A major disappointment last night was Franz Marc's rare to auction Das Lange Gelbe Pferd (The Long Yellow Horse, 1913), standing tall against a symbolic, rainbow-saturated sky and at one time housed in the Solomon R Guggenheim Museum in New York. It was bought in from a chandelier bid of $3.6m against an estimate of $8m to $12m. Luckily for the house, the work was not guaranteed.
A similar and more expensive fate awaited Henri Matisse’s guaranteed nude odalisque, Torse de jeune fille (1921-22) that failed to sell at $11.5m against a $12m to $18m estimate.
Alberto Giacometti’s recognisable Buste (Tête tranchante) (Diego), a bronze from a 1954 cast featuring the familiar head of his brother Diego, made $11.5m ($13.2m with fees), within its $10 to 15m estimate. It was sold by the Harry Frank Guggenheim Foundation, of the eponymous diplomat and aviator founder.
Of the relatively scarce entries of Impressionist and Post-Impressionist works, the shimmering and mosaic-like painting by Paul Signac, Antibes, La Pointe de Bacon (1917) went for $8.5m ($9.9m with fees), above its $6m to $8m estimate.

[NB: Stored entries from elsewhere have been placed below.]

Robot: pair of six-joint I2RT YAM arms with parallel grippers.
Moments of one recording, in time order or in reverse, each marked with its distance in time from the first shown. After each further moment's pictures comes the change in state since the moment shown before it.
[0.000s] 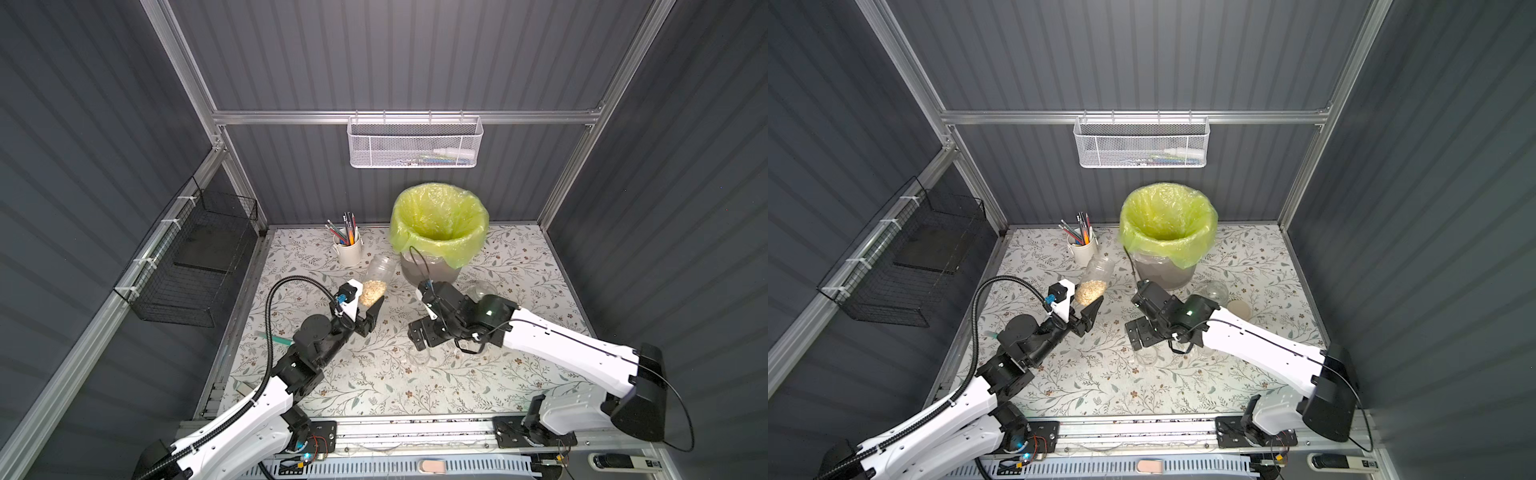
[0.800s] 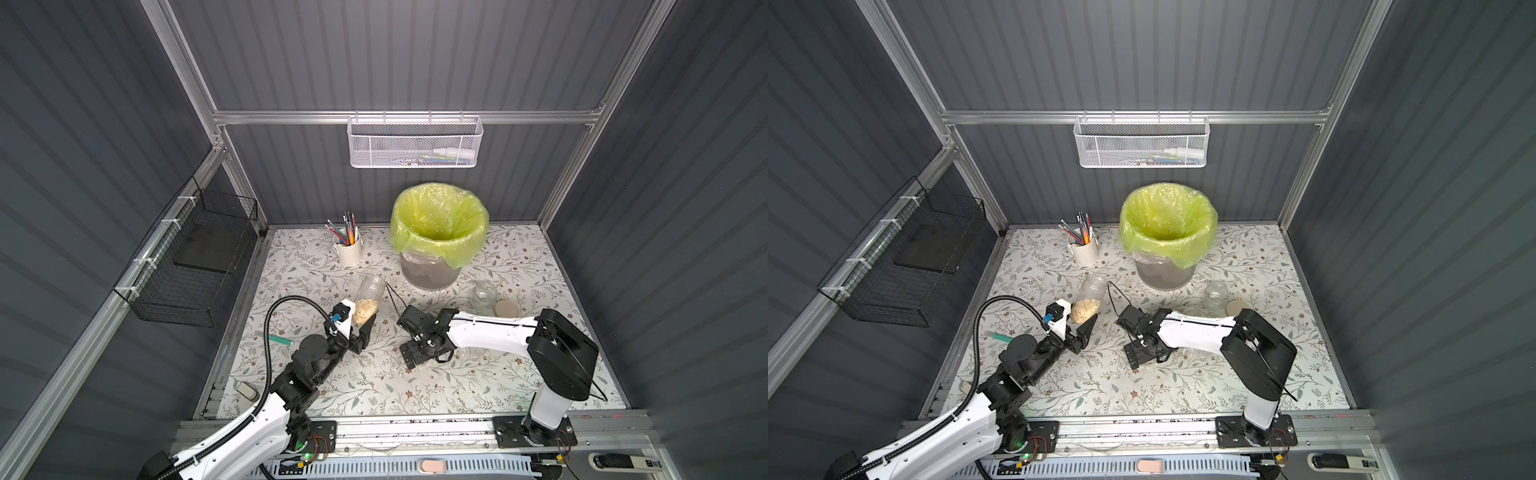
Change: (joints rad) left arm -0.001 -0.154 -0.252 0.053 -0.060 -0.038; right arm 0.010 0.418 -0.117 0.160 -0.009 0.004
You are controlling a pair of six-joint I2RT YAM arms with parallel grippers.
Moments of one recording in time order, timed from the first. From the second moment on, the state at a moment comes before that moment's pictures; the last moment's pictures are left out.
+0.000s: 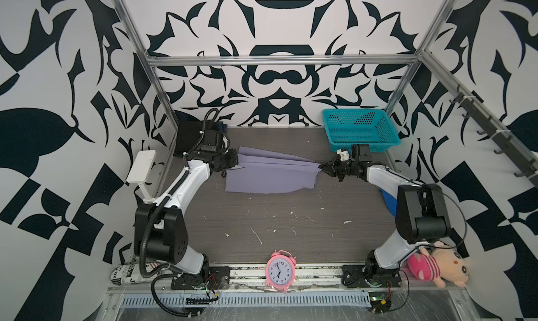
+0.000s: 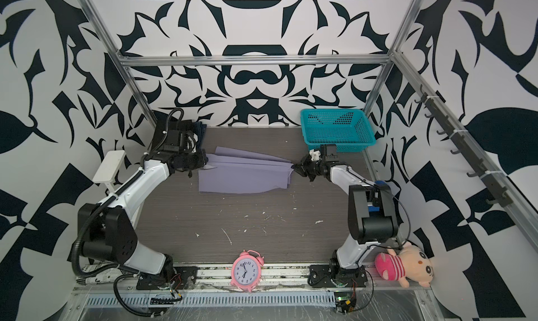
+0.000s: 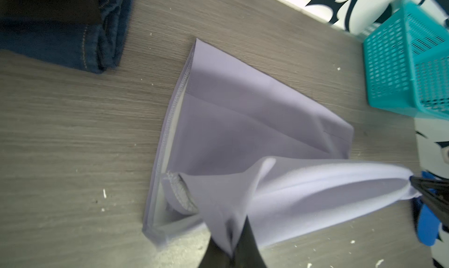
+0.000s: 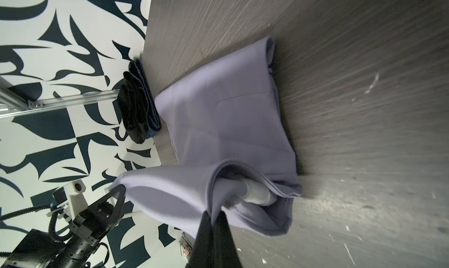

As an outlier to the European dominated entries, The Danner Memorial Window from Tiffany Studios, grandly scaled in leaded Favrile glass at 4.8 metres and dated to 1913, brought a record $10.8m ($12.4m with fees). It last sold at Christie’s New York in 2000 for $1.9m. Late in the sale, a second Surrealist work by Carrington, Temple of the Word (1954) sold to a bidder at the front of the sales room for $3.8m ($4.5m with fees). “I live in Switzerland,” said the buyer of that Carrington, “and I love my privacy”.
The evening action resumes tonight at Christie’s with the hotly anticipated single-owner collection of Mica Ertegun.